It’s that semiannual time when I revise my E-Discovery Workbook in advance of the Georgetown Law Center eDiscovery Training Academy.  That means foregoing sunny Spring days in The Big Easy to pore over 500 pages of content and exercises to make them as durable and endurable as I can.  More-and-more, I find I’m adding historical perspectives.  It’s a fair criticism that, with so much to cover, I should restrict my focus to contemporary technologies and leave the trips down memory lane to my dotage.

I can’t help myself.  Though we’ve come far and fast, the information technologies of my youth are lurking just beneath the slick surfaces of the latest big thing.  The punch card storage and tabulation technologies Herman Hollerith (1860-1929) used to revolutionize the 1890 U.S. census are just a hair’s breadth behind the IBM card technologies that dominated data processing for much of the 20th century and cousin to the oily, yellow perforated paper tape that Bill Gates and I used on opposite coasts to learn to program mainframe computers via a teletype terminal in the 1970s.  The encoding schemes of that obsolete media differ from those we use today principally in speed and scale.  The binary fundamentals are still…fundamental, and connect our toil in e-discovery and computer forensics to the likes of Charles Babbage, Alan Turing, Ada Lovelace, John von Neumann, Robert Noyce and both Steves (Wozniak and Jobs).

In the space of one generation, we have come very far indeed.

The IBM punched cards that dominated digital storage for most of the twentieth century held 80 columns of 12 punch positions or 960 bits. Nominally, that’s 120 bytes, but because eight columns weren’t always used for data storage, the storage capacity was closer to 864 bits or 108 bytes–and not that much in fact, because each column was typically dedicated to just one 7- or 8-bit ASCII character, so the practical capacity of a punch card was 80 characters/80 bytes or less.[1]

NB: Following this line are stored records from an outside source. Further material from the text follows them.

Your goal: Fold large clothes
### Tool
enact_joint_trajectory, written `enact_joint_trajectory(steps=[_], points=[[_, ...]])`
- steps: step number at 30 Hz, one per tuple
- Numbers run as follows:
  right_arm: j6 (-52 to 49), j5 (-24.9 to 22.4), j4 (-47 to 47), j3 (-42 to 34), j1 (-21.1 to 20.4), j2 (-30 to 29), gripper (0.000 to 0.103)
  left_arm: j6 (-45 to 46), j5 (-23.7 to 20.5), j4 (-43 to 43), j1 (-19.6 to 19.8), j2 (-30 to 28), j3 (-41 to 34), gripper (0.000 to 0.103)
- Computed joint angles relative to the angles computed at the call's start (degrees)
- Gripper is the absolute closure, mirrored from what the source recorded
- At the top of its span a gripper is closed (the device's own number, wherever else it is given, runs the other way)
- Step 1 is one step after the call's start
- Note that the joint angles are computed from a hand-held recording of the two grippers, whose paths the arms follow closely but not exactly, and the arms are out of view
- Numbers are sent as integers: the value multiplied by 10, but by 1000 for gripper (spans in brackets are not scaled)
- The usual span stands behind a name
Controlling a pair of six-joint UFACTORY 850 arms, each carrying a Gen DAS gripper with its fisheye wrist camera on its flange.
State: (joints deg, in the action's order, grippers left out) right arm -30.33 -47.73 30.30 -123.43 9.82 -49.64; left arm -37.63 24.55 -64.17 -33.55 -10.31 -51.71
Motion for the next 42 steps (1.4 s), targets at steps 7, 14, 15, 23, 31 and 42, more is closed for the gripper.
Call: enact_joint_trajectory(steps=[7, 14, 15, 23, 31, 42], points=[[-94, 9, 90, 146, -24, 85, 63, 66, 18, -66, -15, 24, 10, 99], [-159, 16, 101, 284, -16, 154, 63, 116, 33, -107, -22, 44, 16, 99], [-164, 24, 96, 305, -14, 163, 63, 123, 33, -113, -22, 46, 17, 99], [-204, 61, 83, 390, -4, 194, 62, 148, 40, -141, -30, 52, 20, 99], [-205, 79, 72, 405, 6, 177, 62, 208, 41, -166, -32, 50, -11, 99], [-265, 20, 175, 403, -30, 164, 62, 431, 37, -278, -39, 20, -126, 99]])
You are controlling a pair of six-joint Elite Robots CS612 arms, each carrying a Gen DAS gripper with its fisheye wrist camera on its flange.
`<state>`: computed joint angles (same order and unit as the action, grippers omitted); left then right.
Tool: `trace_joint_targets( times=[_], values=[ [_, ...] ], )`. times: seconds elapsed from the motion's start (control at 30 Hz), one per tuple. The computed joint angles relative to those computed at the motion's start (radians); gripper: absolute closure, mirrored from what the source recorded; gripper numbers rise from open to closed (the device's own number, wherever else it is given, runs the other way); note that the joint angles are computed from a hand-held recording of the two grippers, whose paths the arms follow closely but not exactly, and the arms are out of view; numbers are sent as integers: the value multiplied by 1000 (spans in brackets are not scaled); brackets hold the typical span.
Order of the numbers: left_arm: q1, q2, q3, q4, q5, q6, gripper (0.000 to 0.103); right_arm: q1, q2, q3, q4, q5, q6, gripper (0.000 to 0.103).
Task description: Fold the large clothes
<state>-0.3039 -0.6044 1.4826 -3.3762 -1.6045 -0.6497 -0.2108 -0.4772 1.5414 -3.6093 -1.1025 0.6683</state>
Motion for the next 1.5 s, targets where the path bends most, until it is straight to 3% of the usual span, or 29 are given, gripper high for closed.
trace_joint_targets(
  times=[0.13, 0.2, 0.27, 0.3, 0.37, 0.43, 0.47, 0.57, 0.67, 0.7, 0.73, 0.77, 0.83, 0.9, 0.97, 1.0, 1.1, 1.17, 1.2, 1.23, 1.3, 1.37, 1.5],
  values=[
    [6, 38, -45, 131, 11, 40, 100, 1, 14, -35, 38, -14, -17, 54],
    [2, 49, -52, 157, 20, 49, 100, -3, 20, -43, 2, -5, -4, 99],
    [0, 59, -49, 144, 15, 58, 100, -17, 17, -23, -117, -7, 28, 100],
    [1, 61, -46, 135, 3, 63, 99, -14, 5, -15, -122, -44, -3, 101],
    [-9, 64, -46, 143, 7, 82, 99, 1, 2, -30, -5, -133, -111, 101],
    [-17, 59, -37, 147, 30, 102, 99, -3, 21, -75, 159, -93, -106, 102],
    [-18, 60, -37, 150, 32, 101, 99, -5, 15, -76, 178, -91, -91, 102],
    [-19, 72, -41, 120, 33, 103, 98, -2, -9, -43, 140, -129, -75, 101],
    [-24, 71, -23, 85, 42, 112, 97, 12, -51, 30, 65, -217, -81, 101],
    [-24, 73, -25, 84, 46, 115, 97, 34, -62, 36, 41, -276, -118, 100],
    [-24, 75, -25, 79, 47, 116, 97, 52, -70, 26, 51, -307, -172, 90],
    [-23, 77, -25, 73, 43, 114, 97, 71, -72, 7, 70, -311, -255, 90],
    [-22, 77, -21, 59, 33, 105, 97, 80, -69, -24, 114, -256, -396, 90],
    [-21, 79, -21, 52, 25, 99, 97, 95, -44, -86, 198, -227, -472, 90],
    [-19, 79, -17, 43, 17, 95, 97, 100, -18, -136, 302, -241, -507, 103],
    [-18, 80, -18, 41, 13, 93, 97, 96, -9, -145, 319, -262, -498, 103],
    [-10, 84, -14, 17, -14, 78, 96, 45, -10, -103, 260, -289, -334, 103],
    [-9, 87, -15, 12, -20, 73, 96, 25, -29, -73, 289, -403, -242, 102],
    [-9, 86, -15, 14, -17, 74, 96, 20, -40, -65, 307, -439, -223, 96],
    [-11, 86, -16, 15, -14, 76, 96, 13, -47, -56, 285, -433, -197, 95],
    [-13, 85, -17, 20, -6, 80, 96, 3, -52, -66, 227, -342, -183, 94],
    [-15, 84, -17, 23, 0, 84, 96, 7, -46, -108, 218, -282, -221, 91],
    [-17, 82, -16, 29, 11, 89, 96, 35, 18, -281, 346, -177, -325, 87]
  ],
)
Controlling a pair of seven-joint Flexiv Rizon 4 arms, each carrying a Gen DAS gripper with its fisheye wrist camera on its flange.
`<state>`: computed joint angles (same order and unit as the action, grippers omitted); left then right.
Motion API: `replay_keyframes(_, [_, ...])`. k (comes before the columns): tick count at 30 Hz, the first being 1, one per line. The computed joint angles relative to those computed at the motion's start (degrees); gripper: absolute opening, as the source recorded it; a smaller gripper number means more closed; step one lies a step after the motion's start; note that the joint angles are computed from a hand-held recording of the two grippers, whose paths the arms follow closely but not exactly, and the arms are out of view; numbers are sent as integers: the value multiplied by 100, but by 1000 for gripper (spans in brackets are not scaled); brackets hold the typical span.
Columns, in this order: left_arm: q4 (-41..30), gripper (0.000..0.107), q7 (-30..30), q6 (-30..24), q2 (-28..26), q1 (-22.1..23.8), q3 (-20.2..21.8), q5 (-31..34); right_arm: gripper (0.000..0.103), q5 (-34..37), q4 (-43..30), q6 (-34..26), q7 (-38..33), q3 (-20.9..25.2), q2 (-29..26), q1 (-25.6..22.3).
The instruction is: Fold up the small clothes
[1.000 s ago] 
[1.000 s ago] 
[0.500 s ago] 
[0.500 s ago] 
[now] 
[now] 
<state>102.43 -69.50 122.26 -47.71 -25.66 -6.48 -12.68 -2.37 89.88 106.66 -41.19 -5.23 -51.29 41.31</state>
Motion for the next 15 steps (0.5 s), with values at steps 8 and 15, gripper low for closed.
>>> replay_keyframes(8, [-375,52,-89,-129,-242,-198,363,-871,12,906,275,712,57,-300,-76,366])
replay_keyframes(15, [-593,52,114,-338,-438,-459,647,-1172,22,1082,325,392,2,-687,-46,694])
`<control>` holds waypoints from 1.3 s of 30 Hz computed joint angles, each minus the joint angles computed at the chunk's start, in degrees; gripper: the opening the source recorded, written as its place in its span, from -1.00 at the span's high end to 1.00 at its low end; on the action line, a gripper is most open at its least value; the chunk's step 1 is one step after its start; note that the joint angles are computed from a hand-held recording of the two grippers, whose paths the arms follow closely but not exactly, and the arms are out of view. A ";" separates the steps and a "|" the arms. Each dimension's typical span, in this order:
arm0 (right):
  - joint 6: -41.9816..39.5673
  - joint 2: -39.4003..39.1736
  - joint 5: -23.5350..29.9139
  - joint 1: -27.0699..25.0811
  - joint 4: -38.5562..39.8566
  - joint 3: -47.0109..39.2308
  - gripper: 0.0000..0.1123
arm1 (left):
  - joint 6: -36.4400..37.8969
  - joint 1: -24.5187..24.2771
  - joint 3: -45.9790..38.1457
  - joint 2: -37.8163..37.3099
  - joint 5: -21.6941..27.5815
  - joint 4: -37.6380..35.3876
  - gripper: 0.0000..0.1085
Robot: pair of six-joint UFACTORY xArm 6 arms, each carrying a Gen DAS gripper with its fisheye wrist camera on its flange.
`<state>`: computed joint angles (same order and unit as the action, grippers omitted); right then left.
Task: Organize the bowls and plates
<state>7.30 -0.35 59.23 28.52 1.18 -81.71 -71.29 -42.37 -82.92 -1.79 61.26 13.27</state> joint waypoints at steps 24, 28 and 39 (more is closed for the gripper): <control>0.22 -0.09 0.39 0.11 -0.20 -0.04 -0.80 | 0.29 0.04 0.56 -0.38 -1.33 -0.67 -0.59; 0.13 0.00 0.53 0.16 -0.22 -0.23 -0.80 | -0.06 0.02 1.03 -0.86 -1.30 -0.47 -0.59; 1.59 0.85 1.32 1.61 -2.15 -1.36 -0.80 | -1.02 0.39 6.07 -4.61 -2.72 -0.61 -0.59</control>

Using the 108 byte value, the formatted “1.44mb” 3.5 inch floppy disks commonly used from the mid-1980s to early 2000s held 1,474,560 bytes, so a floppy disk could store the same amount of data as about 13,653 IBM cards, i.e., seven 2,000 card boxes of cards or, at 143 cards to the inch, an eight foot stack.  That’s a common ceiling height and taller than anyone who ever played for the NBA.

The prim Eisenhower-era programmer in the photo below is steadying 62,500 punched cards said to hold the five megabytes of program instructions for the massive SAGE (Semi-Automatic Ground Environment) military computing network (an 80 byte capacity for each card).

Five megabytes happened to be a megabyte larger than the capacity of the first (and hence, the largest) commercial hard drive of the era.  Introduced in 1956, the IBM 350 Disk Storage Unit pictured (child not included) was 60 inches long, 68 inches high and 29 inches deep (so it could fit through a door). Called the RAMAC (for Random Access Method of Accounting and Control), it held fifty 24” magnetic disks of 50,000 sectors, each storing 100 alphanumeric (7-bit) characters. Thus, it held about 3.75 megabytes, or one or two cellphone snapshots today. It weighed a ton (literally), and users paid $3,200.00 per month to rent it. That’s about $30,000.00 now.

Fast forward to today’s capacious hard drives, a fifty dollar terabyte drive holds 1,099,511,627,776 bytes.  That’s over ten billion IBM cards (10,180,663,220 to be precise).  Now, our stack of cards is 1,123 miles, or roughly the driving distance between Washington, D.C. and New Orleans.

So, the 30TB (compressed) capacity of an LTO-8 backup tape cartridge starts to equal something like 305 billion IBM cards—a stack spanning 33,709 miles that would handily circle the globe at the Equator.

These are hypothetical extrapolations, not real-world metrics because much storage capacity is lost to file system overhead.  If you used a warehouse for physical storage, you’d need to sacrifice space for shelving and aisles, and you’d likely find that not everything you store perfectly fits wall-to-wall and floor-to-ceiling.  Similarly, digital storage sacrifices capacity to file tables and wastes space by using fixed cluster sizes.  If a file is smaller than the clusters allocated to its storage, then the bytes between the end of the file and the end of the cluster is wasted “slack space.”

[1] After hours researching the capacity question, I couldn’t arrive at a definitive answer because capacity varied according, inter alia, to the type of information being stored (binary versus ASCII) and a reluctance to punch out too many adjacent perforations lest it become a “lace card” too fragile to use.